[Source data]
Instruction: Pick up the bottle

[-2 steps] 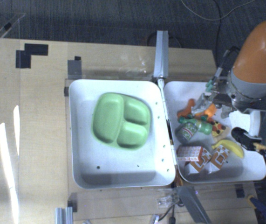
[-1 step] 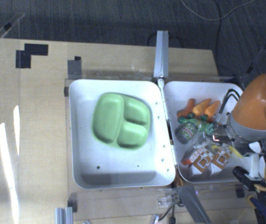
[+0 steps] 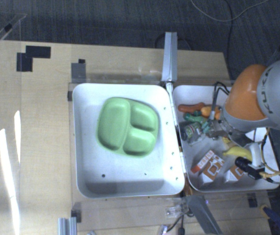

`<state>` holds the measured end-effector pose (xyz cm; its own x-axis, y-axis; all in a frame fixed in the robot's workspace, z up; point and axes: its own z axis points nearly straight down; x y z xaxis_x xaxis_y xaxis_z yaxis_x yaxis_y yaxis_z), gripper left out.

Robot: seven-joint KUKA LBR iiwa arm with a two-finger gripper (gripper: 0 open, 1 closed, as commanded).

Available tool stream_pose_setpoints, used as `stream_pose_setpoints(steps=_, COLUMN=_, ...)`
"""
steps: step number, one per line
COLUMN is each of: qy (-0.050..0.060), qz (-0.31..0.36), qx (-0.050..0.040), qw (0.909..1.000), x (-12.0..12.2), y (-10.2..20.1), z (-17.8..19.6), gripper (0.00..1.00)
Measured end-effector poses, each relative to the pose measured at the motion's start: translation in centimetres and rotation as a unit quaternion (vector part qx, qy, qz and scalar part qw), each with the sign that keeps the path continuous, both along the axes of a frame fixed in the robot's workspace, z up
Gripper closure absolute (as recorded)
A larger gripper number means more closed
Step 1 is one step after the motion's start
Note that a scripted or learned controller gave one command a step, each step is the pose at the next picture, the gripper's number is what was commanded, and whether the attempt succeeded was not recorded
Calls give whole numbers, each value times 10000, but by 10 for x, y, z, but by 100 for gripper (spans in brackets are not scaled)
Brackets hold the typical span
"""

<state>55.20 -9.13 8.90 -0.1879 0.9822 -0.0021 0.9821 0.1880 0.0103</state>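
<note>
In the right bin [image 3: 194,181], a small bottle [image 3: 190,130] with a green and silvery label lies on its side near the bin's left wall. My gripper [image 3: 213,129] hangs under the grey wrist and orange band, just right of the bottle and close to it or touching it. The wrist hides how the gripper stands against the bottle, and I see nothing lifted off the bin floor.
The right bin also holds an orange carrot-like toy [image 3: 192,107], a small green item [image 3: 193,116], a yellow banana [image 3: 238,152] and a brown and white box [image 3: 208,163]. A green divided tray [image 3: 128,126] lies in the left bin [image 3: 93,180].
</note>
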Motion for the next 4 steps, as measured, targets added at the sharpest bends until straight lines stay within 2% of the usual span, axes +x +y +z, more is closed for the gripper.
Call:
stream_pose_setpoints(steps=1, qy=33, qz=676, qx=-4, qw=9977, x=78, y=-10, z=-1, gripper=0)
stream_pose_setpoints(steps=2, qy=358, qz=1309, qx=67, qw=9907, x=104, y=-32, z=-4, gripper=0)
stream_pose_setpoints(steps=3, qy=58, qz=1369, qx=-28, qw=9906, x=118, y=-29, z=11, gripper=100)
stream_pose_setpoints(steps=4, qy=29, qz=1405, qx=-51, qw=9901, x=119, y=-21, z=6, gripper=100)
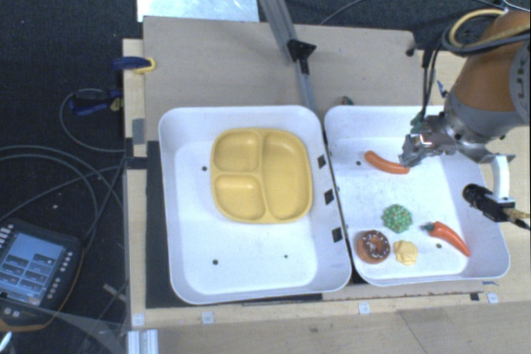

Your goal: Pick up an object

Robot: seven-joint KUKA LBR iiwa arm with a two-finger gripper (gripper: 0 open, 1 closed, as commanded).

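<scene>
Progress is looking early from where I am sitting: nothing is lifted yet. I am watching the gripper [412, 153] hanging low over the right bin [481, 269], right at the near end of the sausage [386, 163], which is lying flat on the bin floor. I cannot tell how the jaws are standing, nor whether they are touching it. The other candidates are resting well apart from the gripper toward the front of that bin: the green ball [397, 218], the donut [373, 246], the yellow piece [406, 252] and the carrot [449, 236]. The yellow tray [261, 175] is sitting in the left bin [191, 261]. I am judging the grasp and lift as what is left.
</scene>
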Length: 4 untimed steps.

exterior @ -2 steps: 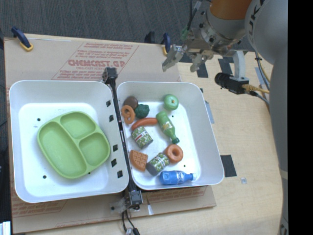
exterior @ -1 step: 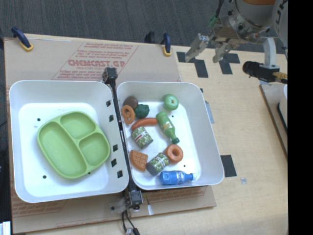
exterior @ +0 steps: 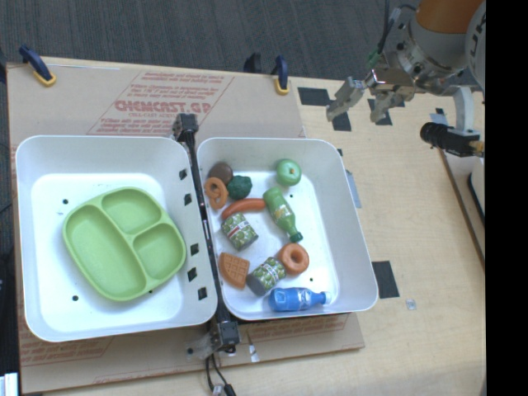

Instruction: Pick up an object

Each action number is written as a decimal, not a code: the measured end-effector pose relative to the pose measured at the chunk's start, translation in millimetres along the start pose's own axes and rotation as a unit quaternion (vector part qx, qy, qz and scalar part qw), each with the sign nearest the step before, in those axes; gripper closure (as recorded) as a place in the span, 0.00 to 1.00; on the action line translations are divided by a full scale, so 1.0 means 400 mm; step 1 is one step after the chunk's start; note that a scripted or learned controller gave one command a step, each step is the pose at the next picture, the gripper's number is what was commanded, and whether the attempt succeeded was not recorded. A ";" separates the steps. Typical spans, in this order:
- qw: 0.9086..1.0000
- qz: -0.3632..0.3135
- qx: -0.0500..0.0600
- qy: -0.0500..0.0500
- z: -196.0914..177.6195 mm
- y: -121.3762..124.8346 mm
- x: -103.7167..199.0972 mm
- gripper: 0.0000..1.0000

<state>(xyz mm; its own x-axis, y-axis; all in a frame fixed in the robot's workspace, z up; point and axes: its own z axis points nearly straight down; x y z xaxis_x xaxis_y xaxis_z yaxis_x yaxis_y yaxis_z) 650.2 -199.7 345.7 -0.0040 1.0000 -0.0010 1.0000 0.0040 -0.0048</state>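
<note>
My gripper (exterior: 361, 110) hangs open above the bench, beyond the far right corner of the right bin (exterior: 351, 221), with nothing between its fingers. In that bin lie a green apple (exterior: 288, 172), a green bottle (exterior: 282, 214), a red sausage (exterior: 242, 207), a dark green vegetable (exterior: 239, 186), two orange doughnuts (exterior: 216, 192) (exterior: 294, 259), a brown round piece (exterior: 220, 172), two green-labelled cans (exterior: 240, 232) (exterior: 266, 275), a waffle (exterior: 233, 269) and a blue bottle (exterior: 298, 299).
The left bin (exterior: 41, 159) holds a green divided plate (exterior: 124, 242). Cardboard with red print (exterior: 165, 101) lies under the bins, clamped at the far edge. Black tape patches (exterior: 313, 97) mark the wooden bench.
</note>
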 end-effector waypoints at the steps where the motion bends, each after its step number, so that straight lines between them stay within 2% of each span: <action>1: 1.000 -0.001 0.002 0.001 0.617 0.016 -0.017 0.00; 2: 1.000 -0.003 0.001 0.000 0.588 0.019 -0.017 1.00; 3: 1.000 -0.001 -0.002 0.001 0.357 -0.017 0.140 1.00; 4: 1.000 -0.002 -0.001 0.000 0.296 -0.172 0.235 1.00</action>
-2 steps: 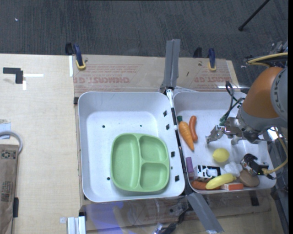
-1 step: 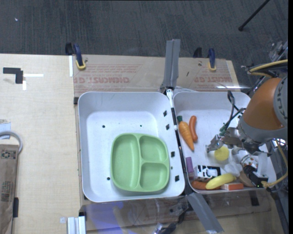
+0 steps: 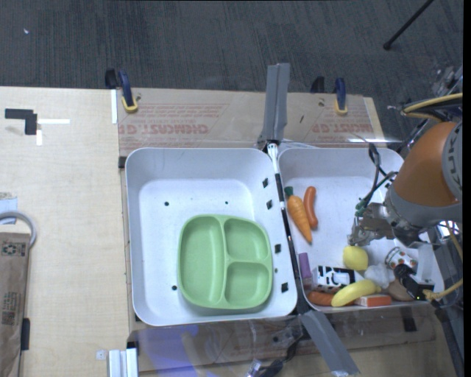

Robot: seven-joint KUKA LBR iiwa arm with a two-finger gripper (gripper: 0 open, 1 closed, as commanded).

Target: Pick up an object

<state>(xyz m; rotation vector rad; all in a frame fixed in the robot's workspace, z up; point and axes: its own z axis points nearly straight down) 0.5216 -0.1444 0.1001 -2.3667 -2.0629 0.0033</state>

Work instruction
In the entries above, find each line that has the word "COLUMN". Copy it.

Result of the task
Available tool stream_pose_setpoints, used as `stream_pose_setpoints(steps=_, COLUMN=_, ...)`
COLUMN is each of: qy (-0.050..0.060), qz (-0.31..0.36), qx (-0.050..0.040), qw (0.909..1.000), x (-12.0..12.2), y (-10.2..20.1), z (-17.8..19.6), gripper (0.00..1.00)

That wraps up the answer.